**EXERCISE PROMPT**
Pull from the data below each line where the word "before" occurs, and copy it.

#####

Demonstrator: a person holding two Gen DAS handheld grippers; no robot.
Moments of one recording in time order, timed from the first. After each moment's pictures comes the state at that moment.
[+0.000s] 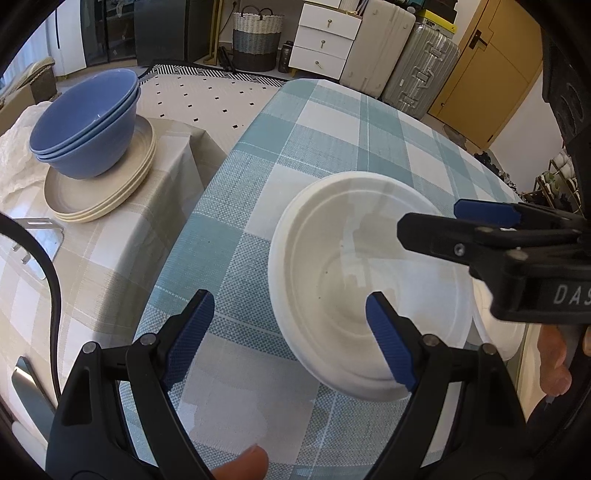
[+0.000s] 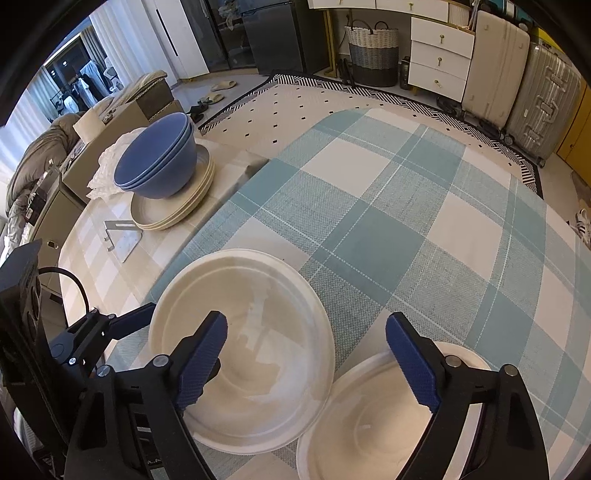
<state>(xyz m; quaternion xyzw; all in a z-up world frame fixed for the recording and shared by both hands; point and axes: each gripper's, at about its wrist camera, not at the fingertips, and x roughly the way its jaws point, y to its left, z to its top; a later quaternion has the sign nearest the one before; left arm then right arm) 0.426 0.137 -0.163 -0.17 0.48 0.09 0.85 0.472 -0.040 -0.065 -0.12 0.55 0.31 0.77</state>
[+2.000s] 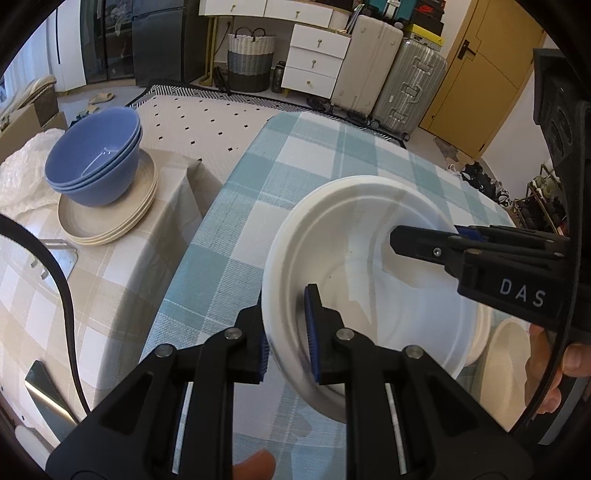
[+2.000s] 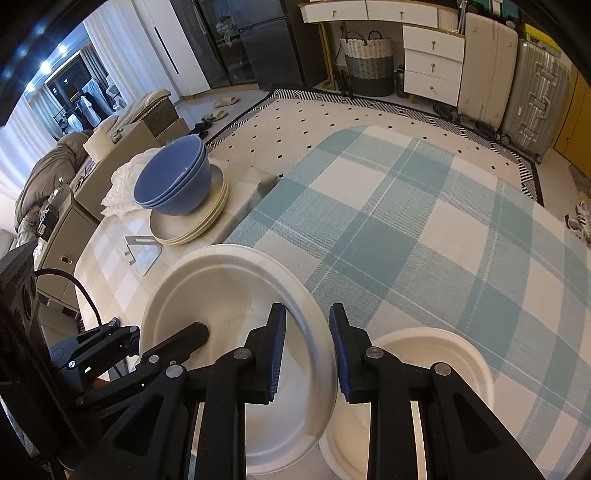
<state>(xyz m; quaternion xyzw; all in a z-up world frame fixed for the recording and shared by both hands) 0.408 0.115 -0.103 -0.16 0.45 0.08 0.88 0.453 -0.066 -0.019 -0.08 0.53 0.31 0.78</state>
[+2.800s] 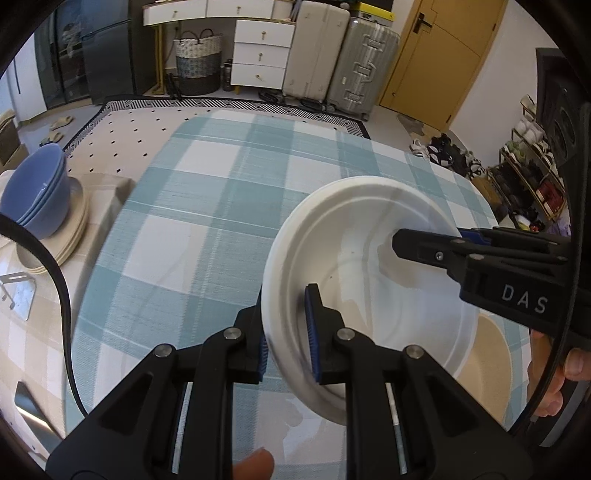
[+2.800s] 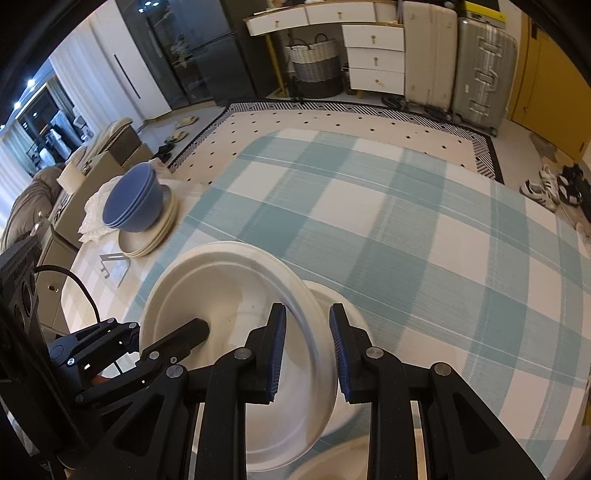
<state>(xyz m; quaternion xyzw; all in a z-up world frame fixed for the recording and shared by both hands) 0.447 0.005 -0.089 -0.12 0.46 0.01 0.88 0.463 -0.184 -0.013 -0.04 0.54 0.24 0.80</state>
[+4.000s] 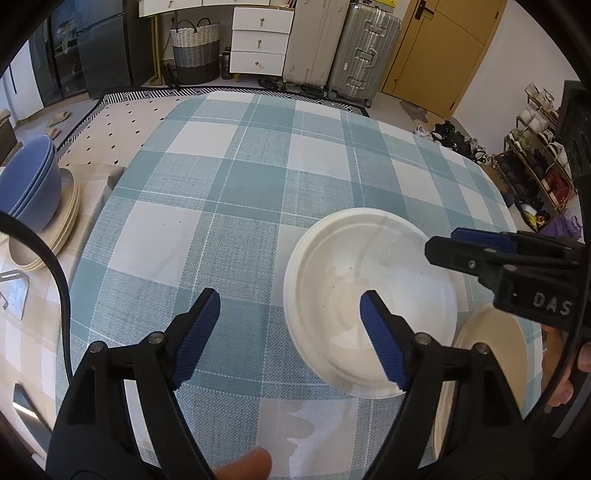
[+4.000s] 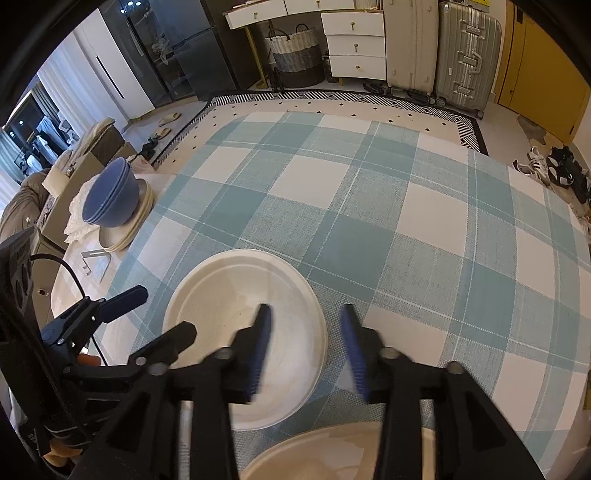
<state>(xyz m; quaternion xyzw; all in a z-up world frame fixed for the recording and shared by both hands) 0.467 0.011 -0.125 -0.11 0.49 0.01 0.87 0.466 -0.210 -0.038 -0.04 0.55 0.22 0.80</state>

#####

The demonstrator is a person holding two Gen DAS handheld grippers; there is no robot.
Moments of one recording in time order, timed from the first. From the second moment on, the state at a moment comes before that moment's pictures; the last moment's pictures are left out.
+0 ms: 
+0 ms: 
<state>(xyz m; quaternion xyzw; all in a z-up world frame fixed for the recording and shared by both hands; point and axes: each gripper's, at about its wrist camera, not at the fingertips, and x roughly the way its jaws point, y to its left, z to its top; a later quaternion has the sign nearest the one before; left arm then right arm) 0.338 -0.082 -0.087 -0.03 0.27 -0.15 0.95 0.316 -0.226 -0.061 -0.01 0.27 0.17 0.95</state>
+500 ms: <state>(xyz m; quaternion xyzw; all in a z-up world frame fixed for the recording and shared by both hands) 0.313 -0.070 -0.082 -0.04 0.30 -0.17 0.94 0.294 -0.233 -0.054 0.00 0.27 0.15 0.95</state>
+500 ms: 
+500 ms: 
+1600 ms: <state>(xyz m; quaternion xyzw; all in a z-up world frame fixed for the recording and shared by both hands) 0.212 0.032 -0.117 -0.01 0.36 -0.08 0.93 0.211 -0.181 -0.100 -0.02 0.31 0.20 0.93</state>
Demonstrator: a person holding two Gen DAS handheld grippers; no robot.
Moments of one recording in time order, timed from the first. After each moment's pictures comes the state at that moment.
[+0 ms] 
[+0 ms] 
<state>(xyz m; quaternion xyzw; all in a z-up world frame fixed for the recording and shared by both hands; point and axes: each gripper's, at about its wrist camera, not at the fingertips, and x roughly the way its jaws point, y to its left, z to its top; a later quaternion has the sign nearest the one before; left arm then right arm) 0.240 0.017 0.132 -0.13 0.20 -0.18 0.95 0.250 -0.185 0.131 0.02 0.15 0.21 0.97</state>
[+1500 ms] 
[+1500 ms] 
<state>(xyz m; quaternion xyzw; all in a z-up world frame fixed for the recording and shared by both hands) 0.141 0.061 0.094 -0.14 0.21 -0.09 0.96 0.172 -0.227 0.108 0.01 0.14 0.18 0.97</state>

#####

**WRITTEN RESPONSE**
<state>(xyz m; quaternion xyzw; all in a z-up world frame fixed for the recording and shared by both hands; point and axes: each gripper's, at about its wrist camera, not at the fingertips, and x roughly the way its jaws point, y to its left, z to its top; a later quaternion has the sign nearest the one before; left arm then right arm) 0.426 0.137 -0.163 -0.17 0.48 0.09 0.85 0.472 -0.040 -0.065 -0.12 0.55 0.31 0.77</state>
Moments of one recording in time order, timed from the first. From the second moment on, the state at a moment comes before that moment's pictures; the last moment's pictures are left out.
<state>(xyz m; quaternion xyzw; all in a z-up world frame fixed for the recording and shared by both hands; point and axes: each gripper's, at about its wrist camera, not at the fingertips, and x roughly the way its jaws point, y to its left, z to its top; a later quaternion has the sign nearest the one before; left arm then right arm) 0.338 -0.082 -0.087 -0.03 0.27 -0.15 0.95 0.316 -0.226 -0.061 -0.01 0.27 0.17 0.95</state>
<state>(xyz m; quaternion xyzw; all in a z-up world frame fixed for the recording and shared by both hands; point and axes: each gripper's, at about its wrist camera, not at the fingertips, and x roughly the way its jaws point, y to its left, z to its top; a later quaternion has the sign nearest the one before; left arm then right arm) 0.240 0.017 0.132 -0.13 0.20 -0.18 0.95 0.250 -0.185 0.131 0.02 0.15 0.21 0.97</state>

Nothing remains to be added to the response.